I have made friends overnight. It’s funny. I am not the multiple “BFF” type of person, but I have truly become more open to befriending people. Not to the point where we are all meeting up for coffee and joining the Sisterhood of the Traveling Pants, but enough to say, “hey, so and so is cool”. God has connected me to people through tears not necessarily years. It only takes a moment to connect to a great person. If not only for the moment, the purpose has been served.
Speaking of purpose, you cant over think a person’s purpose in your life, eventually they will show you. I truly mean this. I am currently in the process of trying to determine why God connected me to a certain individual. For as quickly as he fell for me, he has fallen completely off the radar. I have no idea why or how, but it has just fizzled. I ask myself, “God why send a new ‘him’ if he has no intentions of staying”. I have cried about it, tried to talk about, and done thinking about it. I cannot allow something to rent that kind of space in my head because the real estate is entirely too expensive. If he wants to stay, he knows how. The sad thing is, when he comes back to where he left me, I may be in a new location.
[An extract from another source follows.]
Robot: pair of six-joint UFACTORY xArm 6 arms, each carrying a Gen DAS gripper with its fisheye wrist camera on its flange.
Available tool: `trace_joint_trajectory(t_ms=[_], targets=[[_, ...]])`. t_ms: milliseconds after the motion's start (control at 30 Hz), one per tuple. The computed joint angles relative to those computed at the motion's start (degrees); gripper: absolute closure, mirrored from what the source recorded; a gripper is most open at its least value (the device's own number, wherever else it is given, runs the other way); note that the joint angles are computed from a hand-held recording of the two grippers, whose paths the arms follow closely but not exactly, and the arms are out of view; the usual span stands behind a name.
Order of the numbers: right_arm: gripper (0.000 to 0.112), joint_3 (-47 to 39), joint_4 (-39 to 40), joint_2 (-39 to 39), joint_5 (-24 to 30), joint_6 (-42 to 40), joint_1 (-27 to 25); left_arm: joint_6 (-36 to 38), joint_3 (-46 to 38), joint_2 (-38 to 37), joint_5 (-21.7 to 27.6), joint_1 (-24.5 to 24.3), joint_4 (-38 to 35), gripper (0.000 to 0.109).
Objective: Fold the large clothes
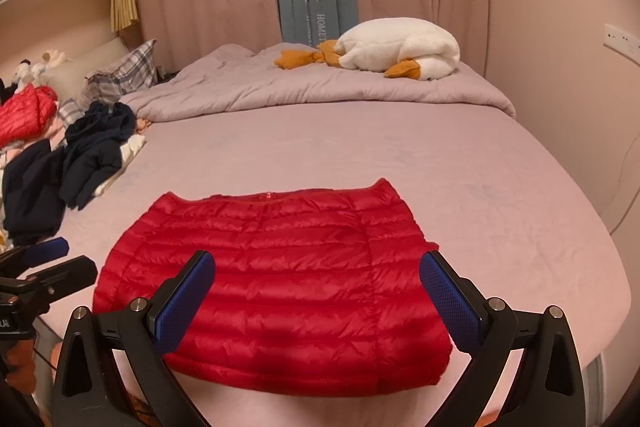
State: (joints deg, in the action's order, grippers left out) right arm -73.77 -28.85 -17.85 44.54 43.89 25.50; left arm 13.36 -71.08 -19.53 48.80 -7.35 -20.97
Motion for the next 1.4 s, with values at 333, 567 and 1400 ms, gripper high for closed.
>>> trace_joint_trajectory(t_ms=[333,567,1400], targets=[[0.011,-0.42,-0.16,0.23,0.94,0.29,0.45,-0.46,0.46,-0.26,-0.18,0.53,-0.04,0.006],[0.011,-0.56,-0.24,0.41,1.22,0.30,0.64,-0.01,0.85,-0.57,-0.15,0.56,-0.46,0.006],[0.011,-0.57,-1.46,0.38,2.37,0.83,1.11,-0.39,1.49,-1.63,0.12,0.24,-0.28,0.006]])
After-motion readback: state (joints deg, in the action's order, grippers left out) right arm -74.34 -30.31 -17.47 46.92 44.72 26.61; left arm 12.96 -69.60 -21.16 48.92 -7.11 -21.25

It’s unfortunate, but it’s real.
If God grants you one opportunity, what makes you think He won’t do it again? If He is the provider, what is provided is trivial to Him. So, to think that love won’t find its way back to you is asinine. Nothing is without purpose and timing in your life. For every great thing you experience, another one is ready to find its way to you. Keep believing and know that the cycle must and will continue.